* What the task requires:
Among the lines below, take the one holding "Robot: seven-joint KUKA", the one holding "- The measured", and all lines between them. Set them down exactly.

* Input:

====

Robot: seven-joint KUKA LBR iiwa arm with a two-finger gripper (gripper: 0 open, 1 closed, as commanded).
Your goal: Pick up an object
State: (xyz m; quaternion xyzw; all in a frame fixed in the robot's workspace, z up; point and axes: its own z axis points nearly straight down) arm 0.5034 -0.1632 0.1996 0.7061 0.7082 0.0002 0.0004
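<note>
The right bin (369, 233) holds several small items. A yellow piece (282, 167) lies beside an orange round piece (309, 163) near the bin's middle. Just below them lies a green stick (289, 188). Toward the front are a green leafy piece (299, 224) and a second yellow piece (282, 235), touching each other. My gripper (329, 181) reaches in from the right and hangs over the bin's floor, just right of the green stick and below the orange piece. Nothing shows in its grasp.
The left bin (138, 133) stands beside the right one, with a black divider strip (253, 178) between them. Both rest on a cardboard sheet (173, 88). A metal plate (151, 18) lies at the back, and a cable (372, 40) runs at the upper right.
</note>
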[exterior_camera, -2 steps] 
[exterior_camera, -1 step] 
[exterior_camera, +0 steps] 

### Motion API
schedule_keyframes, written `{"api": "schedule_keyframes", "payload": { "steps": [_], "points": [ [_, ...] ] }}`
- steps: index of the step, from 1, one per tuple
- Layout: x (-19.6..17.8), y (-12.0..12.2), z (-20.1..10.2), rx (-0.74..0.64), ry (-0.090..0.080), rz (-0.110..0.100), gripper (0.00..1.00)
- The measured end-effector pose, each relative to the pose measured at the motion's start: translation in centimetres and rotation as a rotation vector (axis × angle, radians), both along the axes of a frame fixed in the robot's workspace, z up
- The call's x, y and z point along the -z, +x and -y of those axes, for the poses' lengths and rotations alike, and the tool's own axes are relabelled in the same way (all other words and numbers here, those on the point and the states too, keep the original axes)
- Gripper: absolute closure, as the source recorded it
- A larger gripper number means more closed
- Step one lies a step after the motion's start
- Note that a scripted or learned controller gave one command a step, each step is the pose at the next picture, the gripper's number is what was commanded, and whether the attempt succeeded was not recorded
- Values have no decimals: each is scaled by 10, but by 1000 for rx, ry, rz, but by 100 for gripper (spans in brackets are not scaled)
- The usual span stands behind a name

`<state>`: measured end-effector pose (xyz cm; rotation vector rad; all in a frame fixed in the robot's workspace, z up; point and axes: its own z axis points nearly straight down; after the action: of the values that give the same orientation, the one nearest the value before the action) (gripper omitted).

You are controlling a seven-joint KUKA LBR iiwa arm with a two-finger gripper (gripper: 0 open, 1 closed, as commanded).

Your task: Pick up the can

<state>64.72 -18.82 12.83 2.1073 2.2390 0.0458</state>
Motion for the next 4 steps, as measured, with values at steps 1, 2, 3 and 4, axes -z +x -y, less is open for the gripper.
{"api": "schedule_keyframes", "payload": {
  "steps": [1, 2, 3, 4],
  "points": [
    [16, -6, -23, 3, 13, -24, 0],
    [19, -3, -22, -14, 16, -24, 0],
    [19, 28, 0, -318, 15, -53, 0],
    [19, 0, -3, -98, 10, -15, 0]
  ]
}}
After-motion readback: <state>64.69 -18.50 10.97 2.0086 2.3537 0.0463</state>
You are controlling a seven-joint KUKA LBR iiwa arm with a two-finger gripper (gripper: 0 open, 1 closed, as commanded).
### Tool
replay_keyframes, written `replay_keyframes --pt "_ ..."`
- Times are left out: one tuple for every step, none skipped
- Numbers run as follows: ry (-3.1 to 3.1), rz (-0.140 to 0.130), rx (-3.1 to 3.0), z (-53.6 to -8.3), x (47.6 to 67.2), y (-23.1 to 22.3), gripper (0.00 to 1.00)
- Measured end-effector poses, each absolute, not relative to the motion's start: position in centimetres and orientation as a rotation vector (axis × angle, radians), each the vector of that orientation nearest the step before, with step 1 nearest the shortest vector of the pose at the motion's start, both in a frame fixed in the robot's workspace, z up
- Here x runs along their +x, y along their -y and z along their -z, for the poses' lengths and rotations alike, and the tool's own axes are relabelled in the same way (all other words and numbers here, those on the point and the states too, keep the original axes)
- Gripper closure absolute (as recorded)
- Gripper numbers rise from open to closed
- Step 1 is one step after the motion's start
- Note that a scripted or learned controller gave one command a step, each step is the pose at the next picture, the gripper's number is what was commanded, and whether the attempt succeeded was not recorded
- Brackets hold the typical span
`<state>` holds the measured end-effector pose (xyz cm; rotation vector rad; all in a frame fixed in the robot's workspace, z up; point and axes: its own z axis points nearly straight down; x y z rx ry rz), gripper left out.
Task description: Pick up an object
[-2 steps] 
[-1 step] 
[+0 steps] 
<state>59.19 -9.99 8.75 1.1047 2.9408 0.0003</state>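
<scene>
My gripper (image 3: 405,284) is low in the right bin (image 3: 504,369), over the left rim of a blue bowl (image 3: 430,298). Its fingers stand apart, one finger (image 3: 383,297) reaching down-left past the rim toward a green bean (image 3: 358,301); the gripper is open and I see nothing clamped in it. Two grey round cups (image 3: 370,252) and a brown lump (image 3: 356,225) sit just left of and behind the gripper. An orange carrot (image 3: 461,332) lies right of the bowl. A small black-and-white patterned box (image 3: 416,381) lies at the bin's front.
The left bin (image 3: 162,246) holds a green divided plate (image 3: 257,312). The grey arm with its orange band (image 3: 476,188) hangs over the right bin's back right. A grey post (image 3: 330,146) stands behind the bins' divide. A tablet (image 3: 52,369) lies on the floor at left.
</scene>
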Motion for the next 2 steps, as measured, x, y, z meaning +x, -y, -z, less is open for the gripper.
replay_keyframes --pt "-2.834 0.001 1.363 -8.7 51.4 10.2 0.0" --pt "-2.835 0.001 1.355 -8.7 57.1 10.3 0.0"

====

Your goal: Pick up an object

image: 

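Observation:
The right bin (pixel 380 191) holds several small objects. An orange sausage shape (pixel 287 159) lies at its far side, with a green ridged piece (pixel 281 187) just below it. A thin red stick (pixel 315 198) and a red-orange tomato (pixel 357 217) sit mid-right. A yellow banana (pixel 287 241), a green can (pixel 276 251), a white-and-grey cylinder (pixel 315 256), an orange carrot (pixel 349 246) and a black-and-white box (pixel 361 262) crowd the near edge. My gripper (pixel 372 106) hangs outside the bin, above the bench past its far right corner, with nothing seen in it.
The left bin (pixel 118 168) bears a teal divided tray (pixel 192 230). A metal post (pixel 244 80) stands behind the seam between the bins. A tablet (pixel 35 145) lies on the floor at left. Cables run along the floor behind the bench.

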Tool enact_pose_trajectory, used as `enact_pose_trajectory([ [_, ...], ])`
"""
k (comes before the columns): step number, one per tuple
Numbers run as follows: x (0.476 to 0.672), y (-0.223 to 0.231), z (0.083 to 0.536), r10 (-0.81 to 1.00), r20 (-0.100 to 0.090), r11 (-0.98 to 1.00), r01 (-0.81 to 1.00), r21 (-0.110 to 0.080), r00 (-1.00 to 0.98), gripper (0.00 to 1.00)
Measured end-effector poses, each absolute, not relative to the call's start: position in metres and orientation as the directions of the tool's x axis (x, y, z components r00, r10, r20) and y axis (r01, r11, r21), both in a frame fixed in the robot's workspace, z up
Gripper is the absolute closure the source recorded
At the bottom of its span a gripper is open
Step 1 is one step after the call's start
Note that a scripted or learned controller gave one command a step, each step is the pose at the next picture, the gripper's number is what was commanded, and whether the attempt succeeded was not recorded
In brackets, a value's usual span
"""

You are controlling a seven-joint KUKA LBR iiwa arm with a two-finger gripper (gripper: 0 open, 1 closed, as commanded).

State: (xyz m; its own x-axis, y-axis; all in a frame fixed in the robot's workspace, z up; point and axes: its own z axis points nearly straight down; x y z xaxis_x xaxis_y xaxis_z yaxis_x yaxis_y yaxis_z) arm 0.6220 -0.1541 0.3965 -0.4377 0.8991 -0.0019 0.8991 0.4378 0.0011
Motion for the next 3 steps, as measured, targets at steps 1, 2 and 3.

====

* Response box:
Robot: seven-joint KUKA LBR iiwa arm with a two-finger gripper (gripper: 0 open, 1 closed, as commanded).
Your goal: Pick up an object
State: (xyz m; quaternion xyzw; all in a frame fixed in the robot's workspace, z up; point and axes: its own z axis points nearly straight down) arm 0.5034 -0.1632 0.1996 0.7061 0.7082 0.0002 0.0004
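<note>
The right bin (369, 233) holds several small items. A yellow piece (282, 167) lies beside an orange round piece (309, 163) near the bin's middle. Just below them lies a green stick (289, 188). Toward the front are a green leafy piece (299, 224) and a second yellow piece (282, 235), touching each other. My gripper (329, 181) reaches in from the right and hangs over the bin's floor, just right of the green stick and below the orange piece. Nothing shows in its grasp.
The left bin (138, 133) stands beside the right one, with a black divider strip (253, 178) between them. Both rest on a cardboard sheet (173, 88). A metal plate (151, 18) lies at the back, and a cable (372, 40) runs at the upper right.
</note>
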[exterior_camera, -2 steps] 
[exterior_camera, -1 step] 
[exterior_camera, +0 steps] 

### Motion API
schedule_keyframes, written `{"api": "schedule_keyframes", "payload": { "steps": [_], "points": [ [_, ...] ] }}`
- steps: index of the step, from 1, one per tuple
- Layout: x (-19.6..17.8), y (-12.0..12.2), z (-20.1..10.2), rx (-0.74..0.64), ry (-0.090..0.080), rz (-0.110..0.100), gripper (0.00..1.00)
- The measured end-effector pose, each relative to the pose measured at the motion's start: translation in centimetres and rotation as a rotation vector (axis × angle, radians), both along the axes of a frame fixed in the robot's workspace, z up

This exercise is complete.